Task – For each line of the data below that holds "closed", copy the line.

Exercise data –
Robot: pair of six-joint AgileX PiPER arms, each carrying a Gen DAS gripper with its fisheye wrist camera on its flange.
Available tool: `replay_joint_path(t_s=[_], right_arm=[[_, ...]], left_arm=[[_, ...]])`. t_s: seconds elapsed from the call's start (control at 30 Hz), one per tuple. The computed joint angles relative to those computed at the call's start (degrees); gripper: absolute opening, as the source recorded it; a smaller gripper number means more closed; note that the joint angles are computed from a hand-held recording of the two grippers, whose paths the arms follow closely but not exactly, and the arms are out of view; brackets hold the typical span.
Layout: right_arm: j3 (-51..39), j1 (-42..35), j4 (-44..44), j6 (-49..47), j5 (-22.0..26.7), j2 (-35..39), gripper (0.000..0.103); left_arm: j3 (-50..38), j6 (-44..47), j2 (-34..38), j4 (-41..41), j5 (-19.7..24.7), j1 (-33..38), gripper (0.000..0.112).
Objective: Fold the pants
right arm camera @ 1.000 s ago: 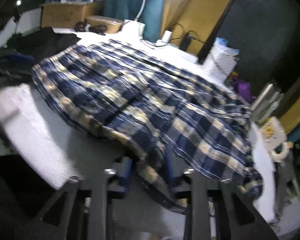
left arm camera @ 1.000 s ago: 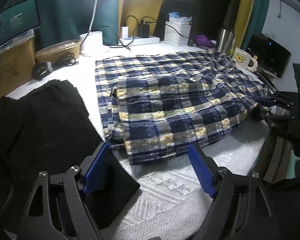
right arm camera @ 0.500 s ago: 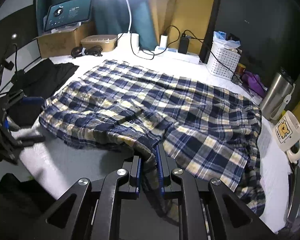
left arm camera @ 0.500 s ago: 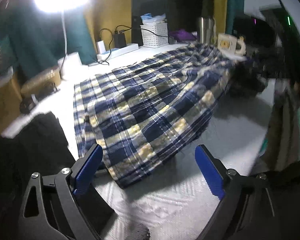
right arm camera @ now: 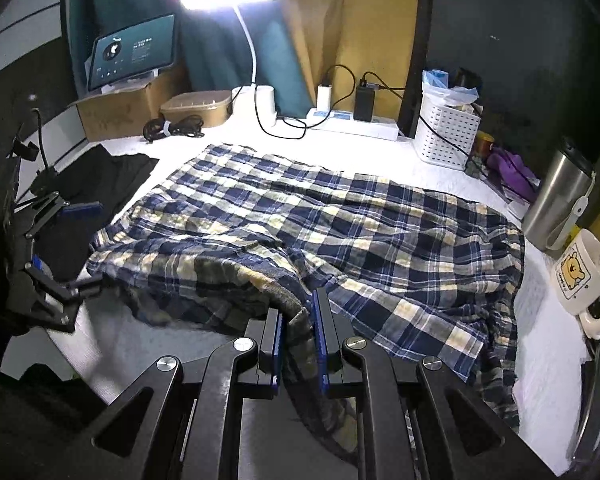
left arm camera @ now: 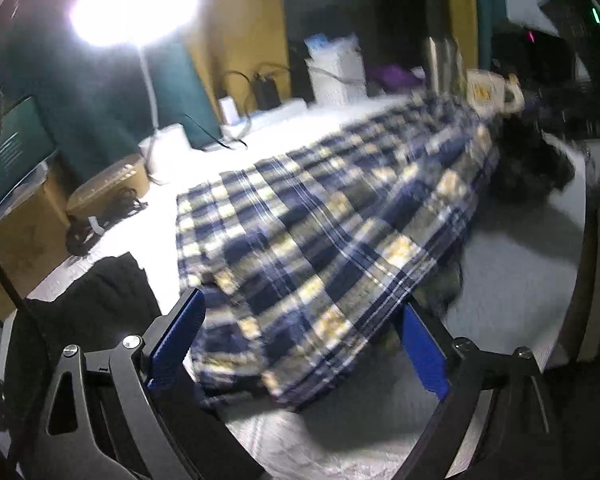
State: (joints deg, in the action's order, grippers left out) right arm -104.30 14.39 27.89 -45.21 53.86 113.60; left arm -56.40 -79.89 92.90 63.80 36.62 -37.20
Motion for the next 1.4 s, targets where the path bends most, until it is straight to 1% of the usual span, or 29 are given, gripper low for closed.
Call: replay_joint_path(t_s=[0.07, 0.13, 0.2, 0.3, 0.37, 0.43, 0.5, 0.53, 0.57, 0.6, 0.67, 0.7, 0.8, 0.87, 0.9, 0.93, 0.97, 1.0, 1.03, 1.07, 1.2, 1.27, 1.37, 1.4], right_arm=[[-1.0, -0.2, 0.3, 0.0, 0.4, 0.5, 0.014], [-1.9, -0.3, 0.7, -0.2, 0.9, 1.0, 0.014], [-2.8, -0.4, 1.3, -0.4, 1.5, 1.5, 0.014], [-3.3, -0.6, 2.1, -0.7, 1.9, 1.8, 0.014], [-3.2, -0.7, 2.3, -0.7, 1.9, 1.8, 0.014], [-2.5, -1.0, 2.9, -1.0, 1.6, 1.6, 0.014], [-1.8, -1.3, 3.5, -1.4, 1.4, 1.5, 0.014], [-1.3, -1.4, 3.8, -1.6, 1.2, 1.3, 0.014], [-0.7, -1.4, 3.9, -1.6, 0.7, 1.2, 0.014], [0.3, -1.3, 3.9, -1.9, 0.1, 0.9, 0.014], [2.6, -1.1, 4.5, -2.5, -1.5, 0.1, 0.014], [4.7, -1.2, 6.0, -3.6, -2.8, -0.7, 0.014], [10.4, -0.7, 8.7, -7.0, -6.0, -2.8, 0.014], [14.0, -0.2, 9.7, -8.7, -8.2, -4.1, 0.016], [16.3, 0.0, 10.0, -9.0, -9.8, -5.0, 0.034], [18.7, 0.1, 10.8, -9.9, -11.9, -6.0, 0.078], [20.8, -0.1, 12.9, -11.9, -13.0, -6.8, 0.102], [22.9, -0.4, 15.2, -14.3, -13.8, -7.7, 0.103], [24.1, -0.4, 15.5, -14.7, -14.4, -8.1, 0.103], [25.4, 0.1, 14.6, -14.3, -16.2, -8.6, 0.103], [29.7, 2.9, 9.4, -10.6, -26.5, -9.5, 0.103], [31.5, 4.9, 4.2, -6.3, -33.2, -9.7, 0.103], [33.5, 6.7, -3.2, -1.3, -40.6, -9.1, 0.103], [34.4, 7.2, -7.8, 2.2, -43.2, -8.9, 0.103]], left_arm=[[0.0, 0.5, -1.4, -0.9, -2.5, 1.5, 0.093], [-0.7, 0.8, -1.6, -1.2, -3.9, 2.0, 0.093], [-2.3, -0.1, -0.1, 0.4, -2.6, 1.2, 0.093], [-6.2, 4.9, 4.0, -1.9, -2.0, 1.5, 0.093], [-9.0, 11.0, 6.8, -6.8, -2.3, 2.5, 0.093], [-10.4, 13.0, 8.8, -8.1, -1.1, 2.5, 0.091], [-11.0, 14.6, 9.8, -9.1, -0.1, 2.4, 0.069], [-11.0, 16.2, 9.7, -10.8, -0.5, 2.9, 0.043], [-10.7, 17.1, 9.1, -12.7, -0.9, 3.6, 0.020], [-10.1, 16.7, 8.4, -13.2, -1.1, 3.9, 0.014], [-8.2, 13.4, 5.5, -11.5, -1.6, 4.3, 0.012], [-7.8, 12.1, 4.5, -10.3, -1.2, 4.1, 0.005], [-7.3, 8.5, 1.0, -7.2, 0.3, 3.8, 0.004], [-7.3, 7.7, -1.6, -7.4, -1.1, 4.6, 0.004], [-7.7, 7.7, -2.2, -7.5, -1.4, 4.8, 0.004], [-8.3, 7.9, -2.7, -7.5, -1.2, 4.7, 0.003], [-8.8, 8.1, -2.9, -7.6, -1.2, 4.7, 0.003], [-9.3, 8.4, -3.1, -7.7, -1.2, 4.6, 0.003], [-10.0, 9.3, -3.1, -8.3, -1.2, 4.6, 0.003], [-10.9, 10.4, -3.1, -9.1, -1.0, 4.6, 0.003], [-13.2, 13.3, -3.4, -11.0, 0.3, 3.9, 0.003], [-14.0, 14.1, -4.0, -12.0, 0.6, 3.4, 0.003], [-15.0, 14.4, -4.6, -12.2, 2.1, 2.4, 0.003], [-15.2, 14.1, -4.9, -12.0, 2.5, 2.1, 0.003]])
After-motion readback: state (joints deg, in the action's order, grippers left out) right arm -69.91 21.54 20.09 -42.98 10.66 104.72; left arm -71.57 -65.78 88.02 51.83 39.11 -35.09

Task solution –
Available tool: `replay_joint_path(t_s=[_], right_arm=[[_, ...]], left_arm=[[_, ...]])`. t_s: seconds elapsed from the call's start (control at 30 Hz), one per tuple. The computed joint angles relative to those computed at the call's start (degrees); gripper: absolute opening, as the source recorded it; a smaller gripper number means more closed; note that the joint angles are computed from a hand-held recording of the two grippers, whose paths the arms follow closely but not exactly, and the arms are out of view; brackets hold the typical span.
Motion for the next 1.4 s, targets where the path bends most, until it is straight to 1% of the usual span, or 29 are given, gripper low for closed.

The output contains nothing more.